→ Required work
Your answer should be the complete data, copied exactly.

--- Information provided Enclosed Below ---

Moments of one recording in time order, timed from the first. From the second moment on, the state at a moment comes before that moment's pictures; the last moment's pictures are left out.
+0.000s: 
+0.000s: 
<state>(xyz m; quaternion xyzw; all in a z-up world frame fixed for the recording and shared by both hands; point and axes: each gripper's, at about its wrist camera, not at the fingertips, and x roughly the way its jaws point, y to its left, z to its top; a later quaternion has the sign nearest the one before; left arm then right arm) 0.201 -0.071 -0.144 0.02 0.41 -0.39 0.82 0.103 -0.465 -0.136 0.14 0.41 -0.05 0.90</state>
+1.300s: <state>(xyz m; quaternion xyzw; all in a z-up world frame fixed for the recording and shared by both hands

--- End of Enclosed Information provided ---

→ Task result
Moments of one recording in time order, timed from the first. From the second moment on, the state at a moment comes before that moment's pictures; the last moment's pictures are left out.
+0.000s: 
+0.000s: 
<state>(xyz m; quaternion xyzw; all in a z-up world frame fixed for the recording and shared by both hands; point and axes: each gripper's, at about its wrist camera, not at the fingertips, and x roughly the way its jaws point, y to its left, z to its top; a later quaternion has the sign nearest the one before; left arm then right arm) 0.201 -0.071 -0.144 0.02 0.41 -0.39 0.82 0.103 -0.465 -0.136 0.14 0.41 -0.05 0.90</state>
+1.300s: <state>(xyz m; quaternion xyzw; all in a z-up world frame fixed for the recording and shared by both hands

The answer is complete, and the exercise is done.